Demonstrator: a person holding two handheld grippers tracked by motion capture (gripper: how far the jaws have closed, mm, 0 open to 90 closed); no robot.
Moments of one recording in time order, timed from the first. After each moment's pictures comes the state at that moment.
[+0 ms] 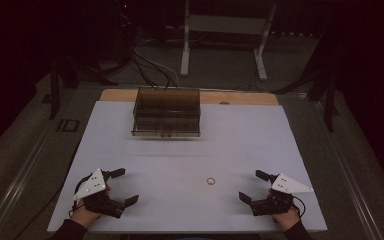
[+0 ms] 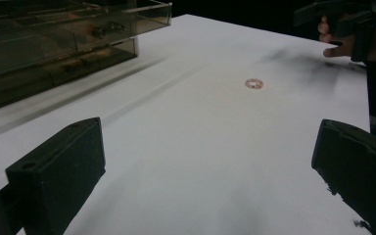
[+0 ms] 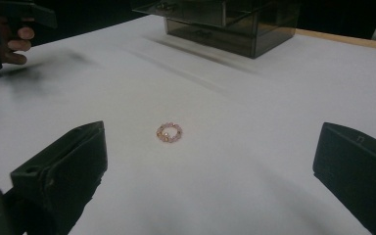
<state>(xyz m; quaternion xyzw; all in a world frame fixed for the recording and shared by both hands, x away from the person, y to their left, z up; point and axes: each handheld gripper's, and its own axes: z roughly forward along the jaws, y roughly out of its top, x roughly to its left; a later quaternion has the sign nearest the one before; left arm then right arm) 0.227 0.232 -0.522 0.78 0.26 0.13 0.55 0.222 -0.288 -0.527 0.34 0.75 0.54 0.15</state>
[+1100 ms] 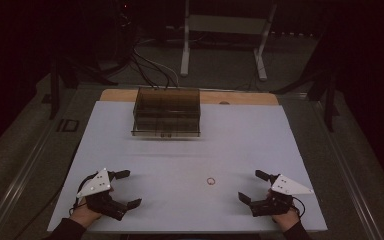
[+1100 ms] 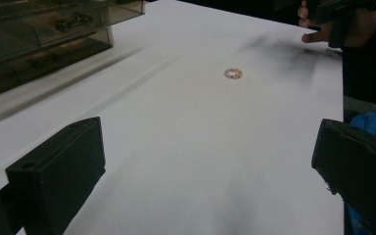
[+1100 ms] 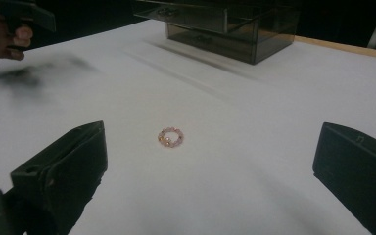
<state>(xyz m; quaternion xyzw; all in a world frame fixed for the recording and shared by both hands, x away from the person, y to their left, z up) 0.228 0.222 -0.507 0.81 0.24 0.10 0.53 0.219 -0.285 -0.526 0.33 0.75 0.54 0.16</state>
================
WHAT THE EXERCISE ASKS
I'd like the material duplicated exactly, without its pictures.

ANSWER SECTION
Demonstrator: a person holding two handheld grippers tracked by motion capture (gripper: how far the jaws have closed, mm, 0 open to 90 closed); no robot.
Moments of one recording in time order, timed from the first. After each moment's pictures comes the state at that moment.
[+0 ms] 
[+0 ms] 
[+0 ms] 
<state>(xyz m; quaternion xyzw; all in a world frame fixed for the recording and shared by both hands, x away from the person, y to their left, z up; point and axes: each handheld gripper's, and its own axes: z roughly forward along the jaws, y roughly out of its top, x roughly to its left; a later quaternion has the sign nearest the one before; left arm then right arm) 0.227 0.232 -0.522 0.78 0.26 0.13 0.55 0.222 -0.288 -0.527 0.34 0.75 0.54 0.15</state>
[+1100 ms] 
[+1100 ms] 
[+1100 ms] 
<state>(xyz m; quaternion xyzw; all in a world frame fixed for the recording and shared by both hands, x away from the person, y to their left, z up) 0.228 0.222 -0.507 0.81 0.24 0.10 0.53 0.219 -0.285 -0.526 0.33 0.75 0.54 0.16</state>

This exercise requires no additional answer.